### TO DO:
When the word "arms" shows up in a line of the data below, copy that whole line.

### INFORMATION SUPPLIED:
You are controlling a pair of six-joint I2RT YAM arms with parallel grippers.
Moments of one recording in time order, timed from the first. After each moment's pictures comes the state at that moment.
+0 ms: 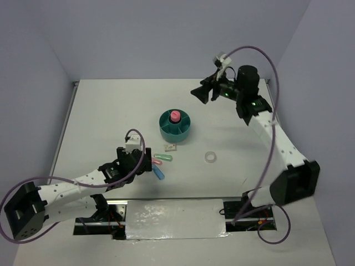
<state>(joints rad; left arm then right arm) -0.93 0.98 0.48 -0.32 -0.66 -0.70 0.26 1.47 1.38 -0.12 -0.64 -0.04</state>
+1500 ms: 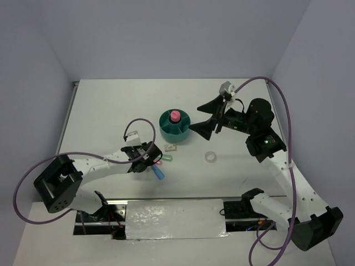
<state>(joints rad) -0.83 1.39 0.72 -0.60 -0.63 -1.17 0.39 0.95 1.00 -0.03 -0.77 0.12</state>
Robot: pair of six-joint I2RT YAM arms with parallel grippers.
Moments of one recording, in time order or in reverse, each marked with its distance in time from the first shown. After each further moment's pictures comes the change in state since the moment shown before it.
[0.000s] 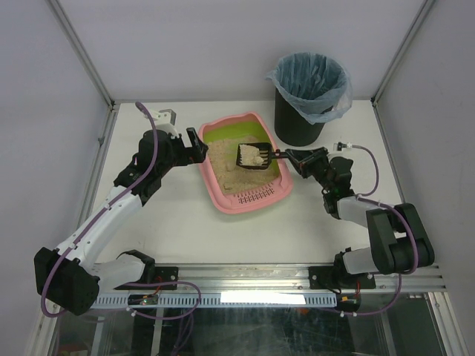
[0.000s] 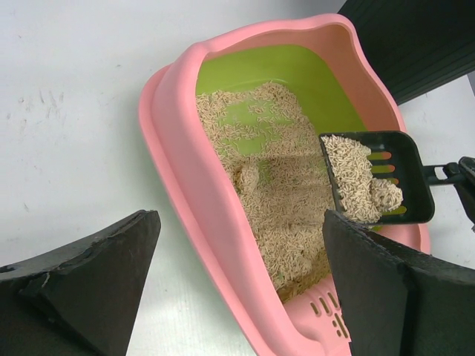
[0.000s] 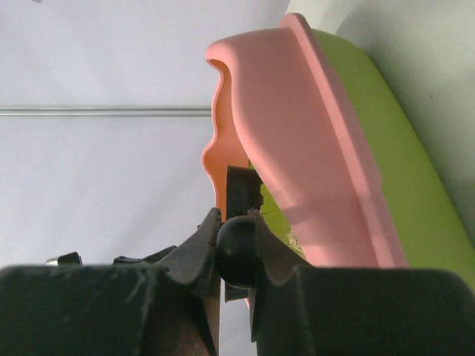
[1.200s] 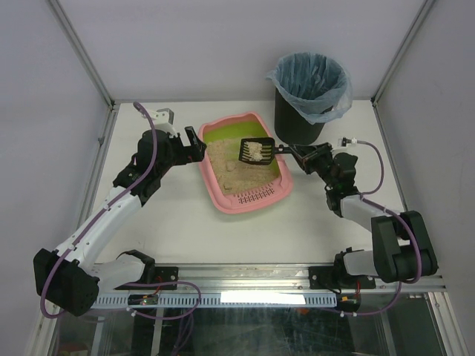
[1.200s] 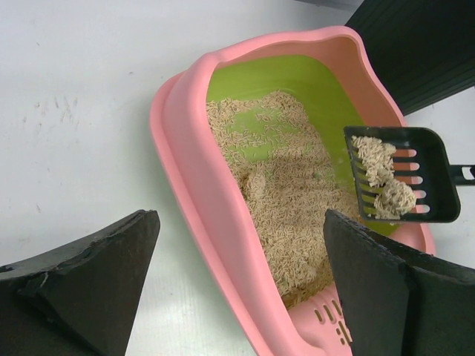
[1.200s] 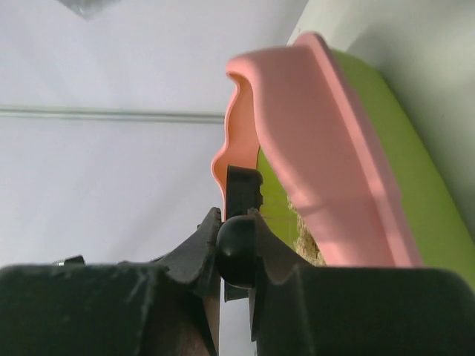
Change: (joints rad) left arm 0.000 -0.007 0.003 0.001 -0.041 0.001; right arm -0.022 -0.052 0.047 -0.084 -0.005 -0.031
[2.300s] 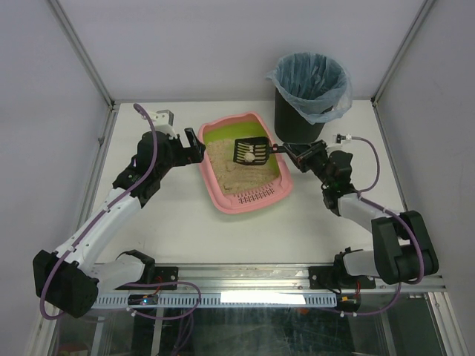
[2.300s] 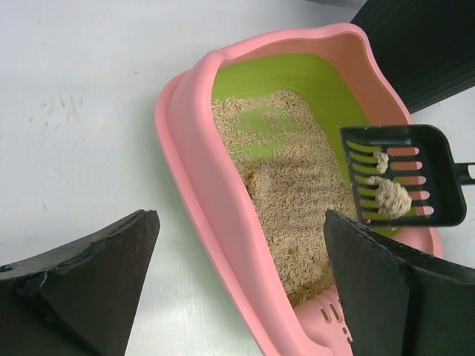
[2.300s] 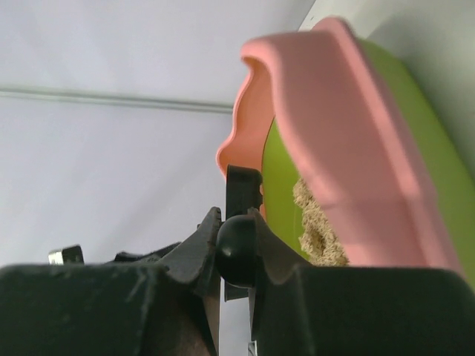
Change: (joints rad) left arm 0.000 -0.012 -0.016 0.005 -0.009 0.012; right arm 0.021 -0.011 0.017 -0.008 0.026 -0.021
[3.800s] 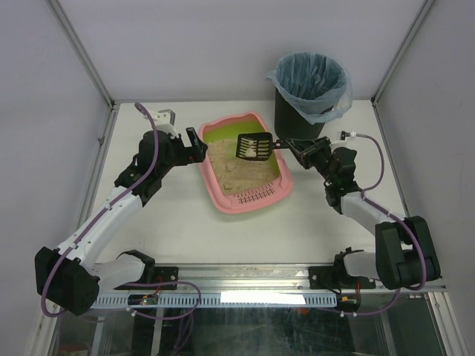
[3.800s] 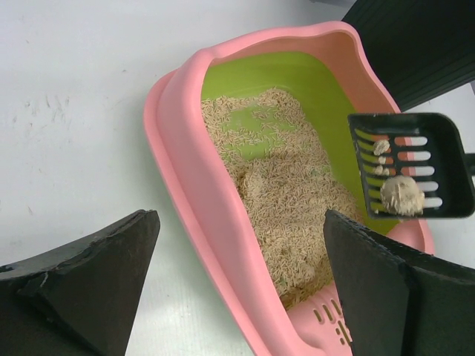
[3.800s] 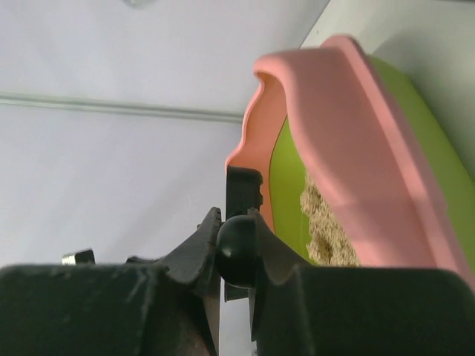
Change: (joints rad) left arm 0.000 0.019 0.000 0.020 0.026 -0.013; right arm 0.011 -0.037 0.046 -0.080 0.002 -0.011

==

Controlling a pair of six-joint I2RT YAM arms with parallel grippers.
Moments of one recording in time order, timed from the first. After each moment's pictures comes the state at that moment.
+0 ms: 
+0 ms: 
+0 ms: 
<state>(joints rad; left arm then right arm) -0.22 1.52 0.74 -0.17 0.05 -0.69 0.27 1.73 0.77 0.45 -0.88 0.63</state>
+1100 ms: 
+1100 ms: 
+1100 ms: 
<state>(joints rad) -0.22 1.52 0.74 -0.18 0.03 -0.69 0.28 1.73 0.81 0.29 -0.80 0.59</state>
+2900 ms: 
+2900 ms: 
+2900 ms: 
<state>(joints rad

### TASK OUTPUT:
You are controlling a pair of six-joint I2RT YAM arms with parallel grippers.
Robot: pair of six-joint I2RT YAM arms with parallel grippers.
Controlling a pair of six-joint I2RT YAM arms with parallel grippers.

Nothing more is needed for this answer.